REQUIRED ACTION:
Print the records below exactly; all of them are needed.

LISTED RECORDS:
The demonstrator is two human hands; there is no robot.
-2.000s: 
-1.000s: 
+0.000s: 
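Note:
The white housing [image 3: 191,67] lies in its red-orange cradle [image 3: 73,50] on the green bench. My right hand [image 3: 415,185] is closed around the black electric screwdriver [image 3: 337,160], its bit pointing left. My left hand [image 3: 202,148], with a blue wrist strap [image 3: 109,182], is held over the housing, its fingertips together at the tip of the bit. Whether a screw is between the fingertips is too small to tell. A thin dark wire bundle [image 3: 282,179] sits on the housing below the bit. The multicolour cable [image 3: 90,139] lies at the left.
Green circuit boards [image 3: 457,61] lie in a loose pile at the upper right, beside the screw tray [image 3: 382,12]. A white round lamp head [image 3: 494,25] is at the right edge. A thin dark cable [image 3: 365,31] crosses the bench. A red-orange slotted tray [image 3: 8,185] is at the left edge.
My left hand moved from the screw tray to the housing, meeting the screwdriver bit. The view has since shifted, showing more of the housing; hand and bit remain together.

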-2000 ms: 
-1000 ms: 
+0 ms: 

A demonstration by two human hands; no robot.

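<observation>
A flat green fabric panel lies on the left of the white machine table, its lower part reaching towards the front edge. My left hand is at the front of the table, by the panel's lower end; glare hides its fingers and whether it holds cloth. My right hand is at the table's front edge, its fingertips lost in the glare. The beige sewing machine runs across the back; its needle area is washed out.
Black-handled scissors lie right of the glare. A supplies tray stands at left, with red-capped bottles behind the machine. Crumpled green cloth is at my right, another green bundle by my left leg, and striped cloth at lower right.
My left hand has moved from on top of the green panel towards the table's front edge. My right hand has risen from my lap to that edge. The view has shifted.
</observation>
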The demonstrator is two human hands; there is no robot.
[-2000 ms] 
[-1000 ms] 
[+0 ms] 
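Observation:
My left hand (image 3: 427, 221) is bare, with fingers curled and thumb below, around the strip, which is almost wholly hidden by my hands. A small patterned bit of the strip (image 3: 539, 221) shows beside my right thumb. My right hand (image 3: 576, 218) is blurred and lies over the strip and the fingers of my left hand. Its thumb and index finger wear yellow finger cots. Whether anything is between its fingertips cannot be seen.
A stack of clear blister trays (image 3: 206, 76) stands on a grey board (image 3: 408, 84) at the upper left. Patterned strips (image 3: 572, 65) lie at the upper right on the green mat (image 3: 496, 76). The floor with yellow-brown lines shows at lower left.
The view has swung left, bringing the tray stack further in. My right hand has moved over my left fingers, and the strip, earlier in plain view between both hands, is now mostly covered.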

YOUR SOLUTION:
The demonstrator is two human hands; there is no robot.
-2.000s: 
-1.000s: 
+0.000s: 
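Note:
The white housing [image 3: 191,67] lies in its red-orange cradle [image 3: 73,50] on the green bench. My right hand [image 3: 415,185] is closed around the black electric screwdriver [image 3: 337,160], its bit pointing left. My left hand [image 3: 202,148], with a blue wrist strap [image 3: 109,182], is held over the housing, its fingertips together at the tip of the bit. Whether a screw is between the fingertips is too small to tell. A thin dark wire bundle [image 3: 282,179] sits on the housing below the bit. The multicolour cable [image 3: 90,139] lies at the left.
Green circuit boards [image 3: 457,61] lie in a loose pile at the upper right, beside the screw tray [image 3: 382,12]. A white round lamp head [image 3: 494,25] is at the right edge. A thin dark cable [image 3: 365,31] crosses the bench. A red-orange slotted tray [image 3: 8,185] is at the left edge.
My left hand moved from the screw tray to the housing, meeting the screwdriver bit. The view has since shifted, showing more of the housing; hand and bit remain together.
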
-2000 ms: 
-1000 ms: 
+0 ms: 

A demonstration by two human hands; no robot.

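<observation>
A flat green fabric panel lies on the left of the white machine table, its lower part reaching towards the front edge. My left hand is at the front of the table, by the panel's lower end; glare hides its fingers and whether it holds cloth. My right hand is at the table's front edge, its fingertips lost in the glare. The beige sewing machine runs across the back; its needle area is washed out.
Black-handled scissors lie right of the glare. A supplies tray stands at left, with red-capped bottles behind the machine. Crumpled green cloth is at my right, another green bundle by my left leg, and striped cloth at lower right.
My left hand has moved from on top of the green panel towards the table's front edge. My right hand has risen from my lap to that edge. The view has shifted.
</observation>
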The demonstrator is two human hands; there is no robot.
[-2000 ms] 
[-1000 ms] 
[+0 ms] 
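Observation:
My left hand (image 3: 427, 221) is bare, with fingers curled and thumb below, around the strip, which is almost wholly hidden by my hands. A small patterned bit of the strip (image 3: 539, 221) shows beside my right thumb. My right hand (image 3: 576, 218) is blurred and lies over the strip and the fingers of my left hand. Its thumb and index finger wear yellow finger cots. Whether anything is between its fingertips cannot be seen.
A stack of clear blister trays (image 3: 206, 76) stands on a grey board (image 3: 408, 84) at the upper left. Patterned strips (image 3: 572, 65) lie at the upper right on the green mat (image 3: 496, 76). The floor with yellow-brown lines shows at lower left.
The view has swung left, bringing the tray stack further in. My right hand has moved over my left fingers, and the strip, earlier in plain view between both hands, is now mostly covered.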

The given output is complete.